Sunday, 17 July 2016

A random expressive sunday....


I think many of us didnt take serious attention towards this talented guy enough.
The album gave a great pack of decent pop music. 
Shadow is definitely my favourite. 
Gayao Sam Tsui.
I'll be watching you in years to come.
I didnt like you for your face or other matters. Your vocal n determination are the main qualities i cheers on. :)

***


Random quotes i found meaningful. Things i wish to say or i would say but no longer tell.

I remember solidly then,
Times when i would wait...
Wait for texts,
For calls.
For ascertains.
For affections.
For attentions.
For him. Crushes. Repetitively.

You may find it funny on why i dont make the 1st move. He once ask me why i dont ask when i feel like questioning. (He was there when i was mending my broken heart)
I asked him back. Should I ask? Am i suppose to ask? Call me a freak living in the 20th century. Talking about fair n equal rights on gender bla bla bla. Sue me! 1st is was ego. 2nd still ego. 3rd if i were to take that role, i wouldnt be able to entrust and put faith on this man cuz not having the courage to even ask for a lady's hand totally turn me off. So yea... it says ego right?

I often wonder why is it so hard?
I dont understand.
Not that i fully get it now. 
But I do know why it has never worked out previously.
I always believe that since i have been reserving for so long, i wouldnt settle for anything less than perfect.

Perfection sounds inpossible.
However my defination of perfect has always been about individuality.
He just has to fit the mold.
Compatibility. Compromise. 
Like puzzle.
Hmmp. Puzzle. That is overrated as well.

Its all about giving n receiving.
Give & Take :)

Let me get this straight. Haha...
I know i might sound fickle minded.
Trust me i always know what i want.
Because i always fall for one ultimate criteria in a man.

Kindness.
A good man.
Thus far he is the only one who exude this personality (base on my observation) and louded mine of which i thought it was long gone. 
Brave enough to break the ice and patient enough to study and test.
Someone dare enough to try to change me. At least my old bad habit.




Consistency is there :)
The rest lies on your where when and how.
Im setting you another time frame.
If you wish to give up on me, that will be the perfect date and time.

If you wish to proceed, do make that day count and as wonderful as possible.
You have less than 3 weeks.
I have an expectation.
But im very afraid that you will be failing me.



I dont know how this will unfold.
But i have faith :)
Not sure on you or myself.

Continue to swoon me pls.
Dont make me say no to you. 
Well. Does that sounds flirty?
Apparently i can be turned off just by few main red button issues despite my high acceptance towards weakness and tolerance towards undesirable traits.

The moment i 1st said yes to your invitation you should know that i dont hate you.
The next yes and continuing yes was because i have interest in you and i would like to know you and what you could offer.

When i slowly accepting your call, it means i am very comfortable with you.
But there was once i didnt and it was on purpose because you got me falling back to last year misery. There is one period of time where you got me feeling abandoned and gave up on and you had no idea on it.
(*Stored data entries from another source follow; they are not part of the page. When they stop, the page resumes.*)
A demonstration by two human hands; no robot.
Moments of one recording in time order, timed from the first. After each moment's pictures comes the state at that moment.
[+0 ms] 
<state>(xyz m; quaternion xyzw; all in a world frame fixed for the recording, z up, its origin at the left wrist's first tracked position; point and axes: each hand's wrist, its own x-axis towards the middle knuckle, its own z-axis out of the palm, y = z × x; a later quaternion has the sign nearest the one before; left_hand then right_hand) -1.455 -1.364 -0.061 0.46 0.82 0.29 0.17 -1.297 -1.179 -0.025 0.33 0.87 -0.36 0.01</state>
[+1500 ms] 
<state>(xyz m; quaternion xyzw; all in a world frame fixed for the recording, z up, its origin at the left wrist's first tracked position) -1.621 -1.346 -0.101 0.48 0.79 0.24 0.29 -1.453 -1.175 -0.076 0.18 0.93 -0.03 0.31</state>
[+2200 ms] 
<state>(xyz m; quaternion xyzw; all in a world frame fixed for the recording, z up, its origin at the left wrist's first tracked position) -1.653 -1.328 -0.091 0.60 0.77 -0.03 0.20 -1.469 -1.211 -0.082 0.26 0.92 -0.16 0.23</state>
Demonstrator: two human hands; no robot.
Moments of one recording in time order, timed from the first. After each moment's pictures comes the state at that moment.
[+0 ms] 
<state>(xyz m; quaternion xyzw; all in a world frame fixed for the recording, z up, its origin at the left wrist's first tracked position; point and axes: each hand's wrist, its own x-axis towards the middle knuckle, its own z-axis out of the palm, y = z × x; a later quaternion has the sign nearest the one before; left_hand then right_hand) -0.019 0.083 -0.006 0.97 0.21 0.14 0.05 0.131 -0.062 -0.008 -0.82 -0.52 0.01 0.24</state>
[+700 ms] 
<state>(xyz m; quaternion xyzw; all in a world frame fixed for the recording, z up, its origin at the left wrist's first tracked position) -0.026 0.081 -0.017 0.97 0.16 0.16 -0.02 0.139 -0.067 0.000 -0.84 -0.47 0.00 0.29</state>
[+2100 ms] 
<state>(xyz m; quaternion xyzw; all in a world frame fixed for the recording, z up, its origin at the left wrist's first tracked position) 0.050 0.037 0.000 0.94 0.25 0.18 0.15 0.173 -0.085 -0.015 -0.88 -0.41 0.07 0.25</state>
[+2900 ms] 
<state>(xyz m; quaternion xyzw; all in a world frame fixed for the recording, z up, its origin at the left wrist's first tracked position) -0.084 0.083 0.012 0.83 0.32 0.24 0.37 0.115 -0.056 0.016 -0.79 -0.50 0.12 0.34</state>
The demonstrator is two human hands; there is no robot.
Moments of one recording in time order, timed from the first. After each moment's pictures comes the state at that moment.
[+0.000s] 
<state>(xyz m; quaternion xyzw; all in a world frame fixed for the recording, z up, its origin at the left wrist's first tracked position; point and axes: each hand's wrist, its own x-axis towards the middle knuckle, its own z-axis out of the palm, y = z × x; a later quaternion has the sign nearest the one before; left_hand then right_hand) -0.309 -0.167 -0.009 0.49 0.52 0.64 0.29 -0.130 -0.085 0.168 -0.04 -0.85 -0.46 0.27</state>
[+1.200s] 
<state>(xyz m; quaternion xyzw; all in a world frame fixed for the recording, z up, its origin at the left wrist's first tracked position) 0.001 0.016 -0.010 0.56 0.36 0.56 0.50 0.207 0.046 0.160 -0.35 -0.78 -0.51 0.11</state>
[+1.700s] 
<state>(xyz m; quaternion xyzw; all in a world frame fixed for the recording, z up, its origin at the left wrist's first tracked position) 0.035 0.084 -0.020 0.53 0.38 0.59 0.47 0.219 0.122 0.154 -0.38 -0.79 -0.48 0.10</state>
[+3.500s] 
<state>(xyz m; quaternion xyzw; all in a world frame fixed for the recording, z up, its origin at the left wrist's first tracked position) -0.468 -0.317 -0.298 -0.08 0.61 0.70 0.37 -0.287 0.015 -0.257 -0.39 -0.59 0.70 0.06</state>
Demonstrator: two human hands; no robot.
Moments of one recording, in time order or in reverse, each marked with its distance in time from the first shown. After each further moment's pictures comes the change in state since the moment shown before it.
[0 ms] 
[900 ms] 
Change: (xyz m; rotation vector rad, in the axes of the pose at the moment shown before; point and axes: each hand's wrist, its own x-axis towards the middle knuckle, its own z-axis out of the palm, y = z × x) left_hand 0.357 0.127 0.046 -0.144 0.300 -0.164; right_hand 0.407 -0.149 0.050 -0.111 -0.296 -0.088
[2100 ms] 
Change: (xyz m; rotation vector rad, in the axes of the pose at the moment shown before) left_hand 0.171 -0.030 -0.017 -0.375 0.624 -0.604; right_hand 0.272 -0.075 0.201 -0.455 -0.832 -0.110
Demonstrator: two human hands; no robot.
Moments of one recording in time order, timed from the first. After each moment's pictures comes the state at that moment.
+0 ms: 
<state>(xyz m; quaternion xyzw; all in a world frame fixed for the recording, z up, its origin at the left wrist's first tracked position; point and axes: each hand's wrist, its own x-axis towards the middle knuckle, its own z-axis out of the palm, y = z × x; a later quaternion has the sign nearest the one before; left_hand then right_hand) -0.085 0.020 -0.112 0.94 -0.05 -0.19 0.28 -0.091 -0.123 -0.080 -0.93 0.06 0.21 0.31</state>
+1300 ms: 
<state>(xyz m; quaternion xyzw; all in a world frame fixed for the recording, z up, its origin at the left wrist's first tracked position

If you were ever clear sighted and could read me as per claimed, you should know that everything changed when you finally stepped up a gear on that wonderful saturday... it should be our 1st long drive journey to sekinchan trip which didnt materialised due to time contraint... oh well, your time management.... T.T
But your effort counts. Your thought counts.

Your assurance level down my ego and i found a balance position on where i can express myself equivalently.

Gosh. I hope you will never read me.
Ill be blushing like hell.
Dont even tell me that you have read me.

***

Last year bday was a sweet, bittersweet day... mostly bitter.
I wont let it happen again. It is a day i celebrate my appreciation of my life.
I want a little fireworks.
If you remember :)

I told you when we had that 4 hours dinner after your badminton game, some months ago.
I bet you have forgotten.

This is what you get when you make writer fall in love. We write love stories. 

It started as a potential crush, your defination on mutual likeness on crush.